Check each line of the listing for the word "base" and report the ones that have it.

+ + +

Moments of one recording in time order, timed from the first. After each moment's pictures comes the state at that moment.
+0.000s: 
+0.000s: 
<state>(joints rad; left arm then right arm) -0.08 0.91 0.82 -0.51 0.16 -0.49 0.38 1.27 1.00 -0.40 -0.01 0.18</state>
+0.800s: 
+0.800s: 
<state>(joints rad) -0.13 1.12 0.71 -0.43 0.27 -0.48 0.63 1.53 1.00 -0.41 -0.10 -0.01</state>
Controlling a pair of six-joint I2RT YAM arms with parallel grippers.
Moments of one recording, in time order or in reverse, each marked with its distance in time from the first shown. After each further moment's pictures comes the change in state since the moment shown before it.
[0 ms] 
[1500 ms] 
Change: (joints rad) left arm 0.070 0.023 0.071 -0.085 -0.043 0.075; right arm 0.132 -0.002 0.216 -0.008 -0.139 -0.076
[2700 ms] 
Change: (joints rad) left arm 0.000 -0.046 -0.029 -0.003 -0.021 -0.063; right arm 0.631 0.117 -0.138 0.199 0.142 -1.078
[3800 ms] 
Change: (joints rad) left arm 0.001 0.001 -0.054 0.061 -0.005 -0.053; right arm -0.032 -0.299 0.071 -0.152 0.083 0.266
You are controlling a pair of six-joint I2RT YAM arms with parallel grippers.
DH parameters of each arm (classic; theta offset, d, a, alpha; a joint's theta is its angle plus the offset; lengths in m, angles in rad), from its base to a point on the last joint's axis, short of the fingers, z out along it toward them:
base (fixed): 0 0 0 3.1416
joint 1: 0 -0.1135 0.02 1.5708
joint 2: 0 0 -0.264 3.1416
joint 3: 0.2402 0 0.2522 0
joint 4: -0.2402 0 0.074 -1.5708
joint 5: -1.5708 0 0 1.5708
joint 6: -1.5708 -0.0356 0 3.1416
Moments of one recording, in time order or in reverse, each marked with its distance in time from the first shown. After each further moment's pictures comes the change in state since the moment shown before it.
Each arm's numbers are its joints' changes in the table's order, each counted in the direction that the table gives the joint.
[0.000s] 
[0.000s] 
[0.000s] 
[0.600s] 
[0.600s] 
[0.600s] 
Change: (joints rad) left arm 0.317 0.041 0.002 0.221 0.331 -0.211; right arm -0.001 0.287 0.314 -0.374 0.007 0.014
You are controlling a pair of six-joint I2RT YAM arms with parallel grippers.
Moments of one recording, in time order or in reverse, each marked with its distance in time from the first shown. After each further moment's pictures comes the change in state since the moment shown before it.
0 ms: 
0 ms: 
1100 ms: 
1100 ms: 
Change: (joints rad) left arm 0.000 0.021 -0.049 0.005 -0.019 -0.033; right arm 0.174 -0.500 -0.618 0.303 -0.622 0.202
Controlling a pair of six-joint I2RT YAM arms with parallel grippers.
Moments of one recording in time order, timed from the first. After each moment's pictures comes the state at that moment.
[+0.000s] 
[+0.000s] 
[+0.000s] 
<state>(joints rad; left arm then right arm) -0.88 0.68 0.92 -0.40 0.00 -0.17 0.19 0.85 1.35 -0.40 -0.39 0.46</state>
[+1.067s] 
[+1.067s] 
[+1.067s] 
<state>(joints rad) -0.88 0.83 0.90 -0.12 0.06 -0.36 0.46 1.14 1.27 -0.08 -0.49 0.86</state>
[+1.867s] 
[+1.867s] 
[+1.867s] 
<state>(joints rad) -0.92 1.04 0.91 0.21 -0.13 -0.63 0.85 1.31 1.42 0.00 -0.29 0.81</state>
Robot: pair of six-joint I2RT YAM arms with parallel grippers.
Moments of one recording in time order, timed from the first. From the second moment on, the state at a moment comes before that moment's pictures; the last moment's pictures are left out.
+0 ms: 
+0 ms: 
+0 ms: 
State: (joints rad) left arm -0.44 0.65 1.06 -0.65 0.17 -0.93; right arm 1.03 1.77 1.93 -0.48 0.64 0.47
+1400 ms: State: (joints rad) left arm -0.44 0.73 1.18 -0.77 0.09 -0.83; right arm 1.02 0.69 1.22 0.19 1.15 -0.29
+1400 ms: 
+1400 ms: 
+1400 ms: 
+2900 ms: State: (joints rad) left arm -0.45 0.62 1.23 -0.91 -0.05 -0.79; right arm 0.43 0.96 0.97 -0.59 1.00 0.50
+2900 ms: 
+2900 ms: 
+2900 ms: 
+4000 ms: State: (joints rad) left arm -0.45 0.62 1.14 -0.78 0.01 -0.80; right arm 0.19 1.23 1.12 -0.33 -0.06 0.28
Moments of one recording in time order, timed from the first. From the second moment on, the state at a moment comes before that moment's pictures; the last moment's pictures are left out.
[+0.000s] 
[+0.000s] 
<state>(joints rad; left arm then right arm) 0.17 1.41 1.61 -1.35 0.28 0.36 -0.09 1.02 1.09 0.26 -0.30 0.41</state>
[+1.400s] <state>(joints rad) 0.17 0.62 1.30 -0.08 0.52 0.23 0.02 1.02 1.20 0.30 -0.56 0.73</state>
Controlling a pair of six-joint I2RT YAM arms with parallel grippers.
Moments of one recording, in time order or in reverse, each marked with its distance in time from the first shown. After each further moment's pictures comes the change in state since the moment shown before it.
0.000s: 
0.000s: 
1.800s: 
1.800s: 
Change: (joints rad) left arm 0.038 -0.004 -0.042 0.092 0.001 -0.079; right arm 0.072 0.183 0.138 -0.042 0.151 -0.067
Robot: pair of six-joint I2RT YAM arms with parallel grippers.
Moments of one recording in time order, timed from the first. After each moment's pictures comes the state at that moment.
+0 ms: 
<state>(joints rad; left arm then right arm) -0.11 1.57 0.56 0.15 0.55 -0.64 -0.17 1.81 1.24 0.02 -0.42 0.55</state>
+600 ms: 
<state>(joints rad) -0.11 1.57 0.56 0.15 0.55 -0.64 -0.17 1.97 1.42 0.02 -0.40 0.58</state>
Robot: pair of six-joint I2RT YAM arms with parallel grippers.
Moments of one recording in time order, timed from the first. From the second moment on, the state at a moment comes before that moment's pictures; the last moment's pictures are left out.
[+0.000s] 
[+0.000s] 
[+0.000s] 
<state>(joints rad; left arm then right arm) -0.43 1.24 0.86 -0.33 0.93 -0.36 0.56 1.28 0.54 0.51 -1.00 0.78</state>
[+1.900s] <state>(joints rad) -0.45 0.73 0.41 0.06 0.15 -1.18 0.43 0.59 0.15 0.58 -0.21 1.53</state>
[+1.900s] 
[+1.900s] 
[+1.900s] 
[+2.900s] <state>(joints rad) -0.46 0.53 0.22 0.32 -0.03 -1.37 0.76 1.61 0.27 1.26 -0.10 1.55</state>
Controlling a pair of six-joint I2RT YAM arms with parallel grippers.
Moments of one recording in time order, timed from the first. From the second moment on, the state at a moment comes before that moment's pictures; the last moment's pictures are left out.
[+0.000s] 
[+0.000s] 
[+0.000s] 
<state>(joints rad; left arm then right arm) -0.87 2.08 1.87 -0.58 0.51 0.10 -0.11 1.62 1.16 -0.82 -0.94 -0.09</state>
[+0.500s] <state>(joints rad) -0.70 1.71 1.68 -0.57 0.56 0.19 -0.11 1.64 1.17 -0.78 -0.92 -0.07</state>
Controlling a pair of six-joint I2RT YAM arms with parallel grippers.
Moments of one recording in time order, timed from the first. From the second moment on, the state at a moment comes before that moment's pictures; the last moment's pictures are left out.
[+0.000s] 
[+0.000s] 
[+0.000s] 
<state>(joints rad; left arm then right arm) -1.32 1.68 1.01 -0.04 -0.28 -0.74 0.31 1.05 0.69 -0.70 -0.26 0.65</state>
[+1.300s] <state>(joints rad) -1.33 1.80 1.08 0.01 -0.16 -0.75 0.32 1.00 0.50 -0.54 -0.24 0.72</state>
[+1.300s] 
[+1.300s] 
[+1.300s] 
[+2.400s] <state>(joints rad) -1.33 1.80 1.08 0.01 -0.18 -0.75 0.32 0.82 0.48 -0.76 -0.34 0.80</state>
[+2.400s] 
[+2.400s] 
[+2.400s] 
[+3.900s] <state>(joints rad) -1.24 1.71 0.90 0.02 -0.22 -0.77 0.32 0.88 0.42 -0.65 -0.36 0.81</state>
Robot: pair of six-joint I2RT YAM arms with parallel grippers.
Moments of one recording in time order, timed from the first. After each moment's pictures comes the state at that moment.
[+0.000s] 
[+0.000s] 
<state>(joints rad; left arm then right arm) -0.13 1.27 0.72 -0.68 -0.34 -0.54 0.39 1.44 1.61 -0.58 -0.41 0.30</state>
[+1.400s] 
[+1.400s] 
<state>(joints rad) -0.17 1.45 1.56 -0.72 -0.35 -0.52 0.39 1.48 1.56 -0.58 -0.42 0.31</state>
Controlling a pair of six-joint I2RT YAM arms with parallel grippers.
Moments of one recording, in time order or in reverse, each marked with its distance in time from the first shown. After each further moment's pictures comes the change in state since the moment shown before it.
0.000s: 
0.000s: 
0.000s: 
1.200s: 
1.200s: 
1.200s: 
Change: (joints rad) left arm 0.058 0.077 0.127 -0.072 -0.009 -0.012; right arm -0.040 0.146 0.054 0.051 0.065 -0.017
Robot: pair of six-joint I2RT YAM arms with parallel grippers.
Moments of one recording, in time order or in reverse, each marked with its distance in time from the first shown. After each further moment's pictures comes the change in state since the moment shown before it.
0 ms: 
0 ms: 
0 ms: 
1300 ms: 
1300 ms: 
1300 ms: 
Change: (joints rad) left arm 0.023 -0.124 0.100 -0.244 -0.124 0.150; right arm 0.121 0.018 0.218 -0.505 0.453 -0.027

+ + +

> _Answer to this task_
DH parameters of each arm (classic; theta offset, d, a, alpha; a joint's theta is its angle plus the offset; lengths in m, angles in rad), from its base to a point on the last joint's axis, short of the fingers, z out along it toward them:
base (fixed): 0 0 0 3.1416

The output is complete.